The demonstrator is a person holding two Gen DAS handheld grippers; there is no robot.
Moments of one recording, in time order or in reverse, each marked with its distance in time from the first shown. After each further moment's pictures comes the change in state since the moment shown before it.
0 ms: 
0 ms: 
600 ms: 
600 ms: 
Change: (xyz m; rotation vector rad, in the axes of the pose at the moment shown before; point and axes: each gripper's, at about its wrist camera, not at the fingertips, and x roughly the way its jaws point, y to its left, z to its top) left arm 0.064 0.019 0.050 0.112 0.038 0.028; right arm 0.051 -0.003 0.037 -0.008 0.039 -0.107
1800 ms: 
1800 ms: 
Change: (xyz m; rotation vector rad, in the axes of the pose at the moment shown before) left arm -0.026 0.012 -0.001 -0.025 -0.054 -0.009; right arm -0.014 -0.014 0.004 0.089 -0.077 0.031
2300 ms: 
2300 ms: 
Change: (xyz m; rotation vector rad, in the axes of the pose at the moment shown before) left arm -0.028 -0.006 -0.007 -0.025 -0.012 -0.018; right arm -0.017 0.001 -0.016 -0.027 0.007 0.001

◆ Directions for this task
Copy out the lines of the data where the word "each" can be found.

◆ Response area
Moments of one recording, in time order or in reverse, each marked with its distance in time from the first shown. After each further moment's pictures comes the change in state since the moment shown before it.
Change: (xyz m; rotation vector rad, in the axes of the pose at the moment shown before; point and axes: each gripper's, at about its wrist camera, not at the fingertips, and x roughly the way its jaws point, y to its left, z to its top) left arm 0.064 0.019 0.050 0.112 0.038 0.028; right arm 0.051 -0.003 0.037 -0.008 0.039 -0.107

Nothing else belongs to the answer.